I had a flashback to Dave Chappelle as Diddy "I only drink the finest breastmilks" and I laughed aloud.
Cambodian immigrants only!
Yo, Phil, I'm on my way back to Queens later tonight, while I'm there, I'll grab you a sugar cookie?
I feel you on that.
I'm more selective with the stuff I buy now but I grew up buying Coogi knits and Iceberg History sweaters so I don't have a problem dropping $80 on a good quality sweater....problem is, I don't see too much quality items out there right now.
But if you want premium products, be prepared to pay premium prices.
M/N is a bit of a grey area to me. But, I understand when an established high-end, or borderline high-end brand drops expensive pieces. Ralph Lauren and many high-end designers have earned the right to charge what they want for their pieces. M/N had a niche when they were very jersey and jacket-centric in that they provided high quality (less so now) items with hard-to-acquire licensing that weren't widely available other places. That was a niche product, and therefore those items are going to be expensive. It makes sense, intellectually and from a business standpoint.

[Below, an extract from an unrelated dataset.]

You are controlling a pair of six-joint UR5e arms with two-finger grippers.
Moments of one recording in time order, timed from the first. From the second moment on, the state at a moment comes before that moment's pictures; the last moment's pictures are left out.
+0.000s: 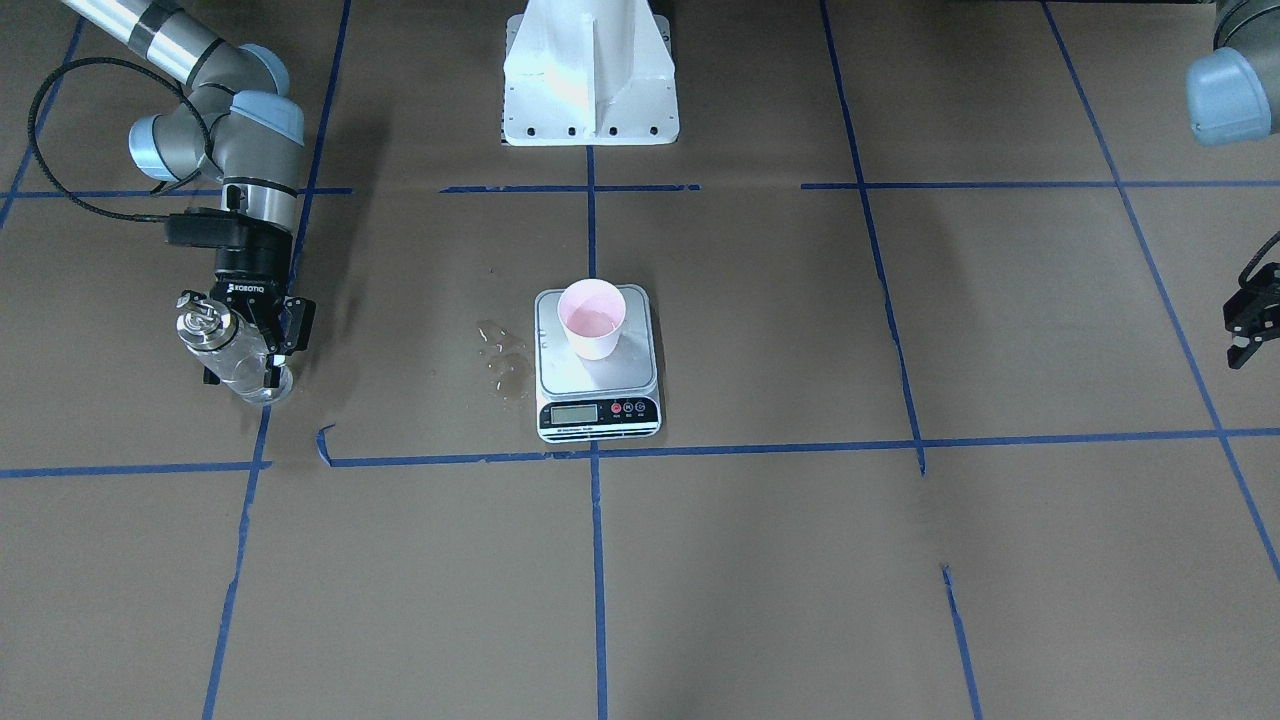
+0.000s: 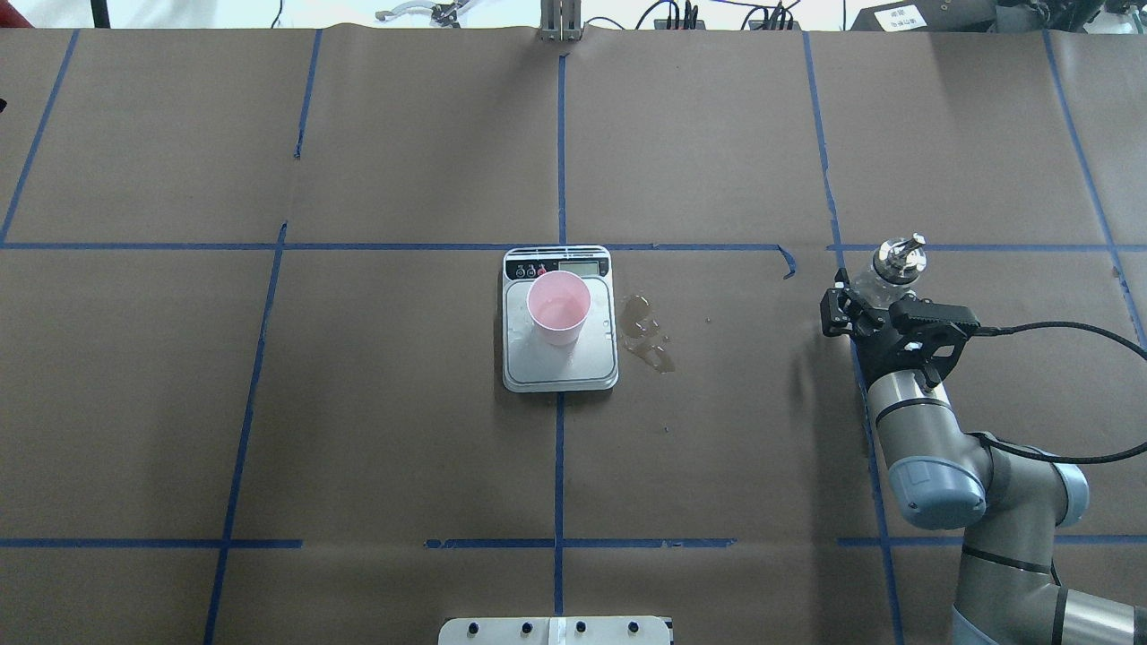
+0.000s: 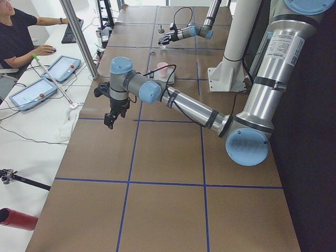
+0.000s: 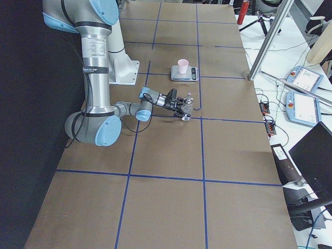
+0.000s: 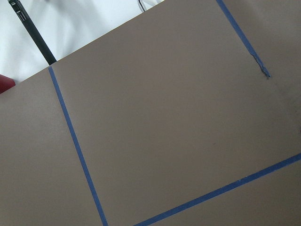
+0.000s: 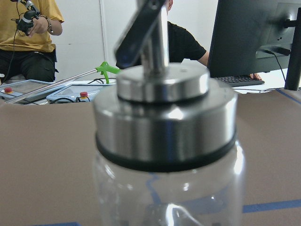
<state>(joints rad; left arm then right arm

But, now we are just talking about sweatshirts. This isn't high fashion. This is just jacking their prices up so that they don't look out of whack with the premium pricing on their jerseys. IMO, I wish they'd make a sub-brand for their fashion items so they wouldn't have to worry about manipulating pricing to support their high-end, niche jersey division and the more lowest common denominator streetwear ventures under the same brand.
And, I've said this before, but one of my biggest beefs is amateur companies jacking up prices as a way to skirt "paying dues." Instead of earning a rep and following on the basis of your merchandise that will allow you to expand and enter more exclusive pricing markets with different lines, etc. people are just trying to jump ahead of the curve by charging $100 for some BS streetwear product. Like a line's main drawing point is its exclusionary pricing. It's the fashion equivalent of being famous for being famous. Some idiotic madness like Rich Yung would come off doing nothing different than a million others, and without creativity or superior product to differentiate itself from it's competitors, it decides the best way to do that is to call itself high-end and charge ridiculous prices. The sad thing is people fall for this like suckers every damb day!